Plass: Wir würden das Produktionsangebot im Sommer auch auf irgendeinem Brettl präsentieren. Das können wir als TAG sehr gut, denn wir sind ein Schauspieler- und Ensembletheater. Bei uns ist der virtuose Schauspieler im Mittelpunkt und es braucht ansonsten nicht viel Technik. Die Kraft unserer Produktionen ist die Kraft des Ensembles. Wenn die spielen, dann können sie das tun, wo sie wollen. Von mir aus auch vor dem Flakturm. Da reicht eine Truhe, so wie die hier, und das Magische entsteht. Daran glaube ich.

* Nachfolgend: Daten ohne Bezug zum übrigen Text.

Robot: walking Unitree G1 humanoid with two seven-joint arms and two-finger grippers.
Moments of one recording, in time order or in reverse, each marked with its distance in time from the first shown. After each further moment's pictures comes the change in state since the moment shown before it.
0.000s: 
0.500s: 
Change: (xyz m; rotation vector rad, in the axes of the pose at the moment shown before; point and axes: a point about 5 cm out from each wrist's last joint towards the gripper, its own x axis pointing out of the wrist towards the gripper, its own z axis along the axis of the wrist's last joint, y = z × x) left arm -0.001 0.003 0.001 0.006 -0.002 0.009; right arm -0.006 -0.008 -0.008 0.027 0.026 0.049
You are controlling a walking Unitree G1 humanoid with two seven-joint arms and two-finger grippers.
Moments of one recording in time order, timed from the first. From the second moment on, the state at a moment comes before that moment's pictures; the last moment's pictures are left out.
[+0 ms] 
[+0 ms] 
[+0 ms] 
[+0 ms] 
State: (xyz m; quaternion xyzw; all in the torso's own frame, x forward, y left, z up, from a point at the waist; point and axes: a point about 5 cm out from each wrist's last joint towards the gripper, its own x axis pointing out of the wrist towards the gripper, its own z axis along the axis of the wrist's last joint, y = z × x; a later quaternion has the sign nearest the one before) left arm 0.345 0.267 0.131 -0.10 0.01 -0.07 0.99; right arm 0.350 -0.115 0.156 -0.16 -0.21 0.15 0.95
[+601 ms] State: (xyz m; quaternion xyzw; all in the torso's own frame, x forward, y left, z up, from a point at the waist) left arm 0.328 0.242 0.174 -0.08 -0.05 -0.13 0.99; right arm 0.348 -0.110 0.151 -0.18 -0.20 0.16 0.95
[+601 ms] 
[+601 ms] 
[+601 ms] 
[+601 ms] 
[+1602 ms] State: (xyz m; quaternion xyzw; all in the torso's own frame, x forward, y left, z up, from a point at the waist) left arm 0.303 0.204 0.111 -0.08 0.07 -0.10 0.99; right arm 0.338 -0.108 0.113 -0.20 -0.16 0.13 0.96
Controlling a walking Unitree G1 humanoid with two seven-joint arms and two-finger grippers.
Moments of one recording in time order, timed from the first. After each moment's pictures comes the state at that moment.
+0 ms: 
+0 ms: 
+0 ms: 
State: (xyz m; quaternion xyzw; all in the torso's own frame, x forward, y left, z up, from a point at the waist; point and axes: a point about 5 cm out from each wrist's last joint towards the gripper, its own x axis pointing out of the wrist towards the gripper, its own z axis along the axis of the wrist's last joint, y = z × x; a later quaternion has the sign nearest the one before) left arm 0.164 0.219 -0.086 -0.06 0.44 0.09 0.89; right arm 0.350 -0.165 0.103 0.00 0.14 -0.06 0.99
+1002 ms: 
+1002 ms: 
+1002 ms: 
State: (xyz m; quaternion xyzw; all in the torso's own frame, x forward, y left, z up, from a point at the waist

Und zum Abschluss ein Shout-Out an das Publikum.

Schubert: Haltet durch! Wir vermissen euch schmerzlich!

 

Gernot Plass, geboren 1966 in Wien, ist Schauspieler, Autor, Regisseur, Musiker und Komponist. Er ist Gründungsmitglied des TAG und seit der Spielzeit 2013/14 dessen künstlerischer Leiter.

Georg Schubert, geboren in Salzburg, ist Schauspieler, Improvisationskünstler und Sänger. Auch er ist Gründungsmitglied des TAG und seit der Spielzeit 2014/14 fixes Ensemblemitglied.